───── Source information ─────

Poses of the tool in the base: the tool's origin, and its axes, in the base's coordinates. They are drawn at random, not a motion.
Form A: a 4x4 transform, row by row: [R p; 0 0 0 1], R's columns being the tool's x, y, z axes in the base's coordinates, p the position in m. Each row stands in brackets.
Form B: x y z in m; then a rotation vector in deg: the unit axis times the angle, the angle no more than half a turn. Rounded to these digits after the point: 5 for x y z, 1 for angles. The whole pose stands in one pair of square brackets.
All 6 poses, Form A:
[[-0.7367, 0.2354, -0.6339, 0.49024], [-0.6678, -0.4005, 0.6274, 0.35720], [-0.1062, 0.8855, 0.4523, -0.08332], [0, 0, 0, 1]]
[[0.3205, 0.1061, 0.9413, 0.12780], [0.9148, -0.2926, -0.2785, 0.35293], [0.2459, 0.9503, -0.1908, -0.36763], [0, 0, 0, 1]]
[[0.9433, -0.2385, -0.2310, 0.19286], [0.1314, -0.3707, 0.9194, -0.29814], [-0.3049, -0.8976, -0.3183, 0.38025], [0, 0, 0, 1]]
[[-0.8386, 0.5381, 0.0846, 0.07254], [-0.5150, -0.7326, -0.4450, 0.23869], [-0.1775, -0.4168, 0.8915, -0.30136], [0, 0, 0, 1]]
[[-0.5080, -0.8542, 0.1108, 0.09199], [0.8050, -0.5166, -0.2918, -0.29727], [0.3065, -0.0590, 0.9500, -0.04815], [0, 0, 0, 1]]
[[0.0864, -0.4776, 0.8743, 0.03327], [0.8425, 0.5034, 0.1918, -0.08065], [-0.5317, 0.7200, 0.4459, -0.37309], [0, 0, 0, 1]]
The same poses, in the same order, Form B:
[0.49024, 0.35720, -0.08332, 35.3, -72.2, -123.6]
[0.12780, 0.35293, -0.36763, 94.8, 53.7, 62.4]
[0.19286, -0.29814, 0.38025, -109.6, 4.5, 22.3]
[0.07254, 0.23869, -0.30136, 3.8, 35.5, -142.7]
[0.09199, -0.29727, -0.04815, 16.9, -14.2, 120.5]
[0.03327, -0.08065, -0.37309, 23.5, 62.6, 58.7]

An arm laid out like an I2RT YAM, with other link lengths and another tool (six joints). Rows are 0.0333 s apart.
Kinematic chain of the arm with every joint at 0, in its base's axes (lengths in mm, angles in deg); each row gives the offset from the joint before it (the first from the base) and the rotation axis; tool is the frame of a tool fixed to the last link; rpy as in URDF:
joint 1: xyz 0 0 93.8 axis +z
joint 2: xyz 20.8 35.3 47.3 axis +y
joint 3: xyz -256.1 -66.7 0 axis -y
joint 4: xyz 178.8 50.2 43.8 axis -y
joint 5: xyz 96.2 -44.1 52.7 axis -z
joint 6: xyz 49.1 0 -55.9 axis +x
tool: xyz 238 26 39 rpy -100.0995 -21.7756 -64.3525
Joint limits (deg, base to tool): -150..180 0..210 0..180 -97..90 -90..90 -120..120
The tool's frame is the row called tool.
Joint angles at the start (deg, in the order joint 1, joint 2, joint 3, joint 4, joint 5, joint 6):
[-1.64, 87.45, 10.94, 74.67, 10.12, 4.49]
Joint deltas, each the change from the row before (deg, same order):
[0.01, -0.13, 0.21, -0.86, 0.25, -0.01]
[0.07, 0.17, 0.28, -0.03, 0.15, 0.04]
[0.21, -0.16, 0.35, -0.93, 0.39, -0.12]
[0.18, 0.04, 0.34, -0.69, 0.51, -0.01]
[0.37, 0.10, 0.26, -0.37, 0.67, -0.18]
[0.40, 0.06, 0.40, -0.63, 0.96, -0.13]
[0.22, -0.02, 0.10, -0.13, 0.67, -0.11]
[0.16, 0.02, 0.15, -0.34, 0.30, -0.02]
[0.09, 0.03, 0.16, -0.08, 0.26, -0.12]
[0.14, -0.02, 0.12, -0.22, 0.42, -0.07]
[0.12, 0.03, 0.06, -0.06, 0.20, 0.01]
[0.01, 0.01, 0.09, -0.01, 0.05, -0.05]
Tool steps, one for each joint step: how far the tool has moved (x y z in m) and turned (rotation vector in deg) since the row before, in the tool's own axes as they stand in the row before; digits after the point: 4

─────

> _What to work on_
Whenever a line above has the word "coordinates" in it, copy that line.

> _Answer for the task_
Poses of the tool in the base: the tool's origin, and its axes, in the base's coordinates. They are drawn at random, not a motion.
Form A: a 4x4 transform, row by row: [R p; 0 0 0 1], R's columns being the tool's x, y, z axes in the base's coordinates, p the position in m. Each row stands in brackets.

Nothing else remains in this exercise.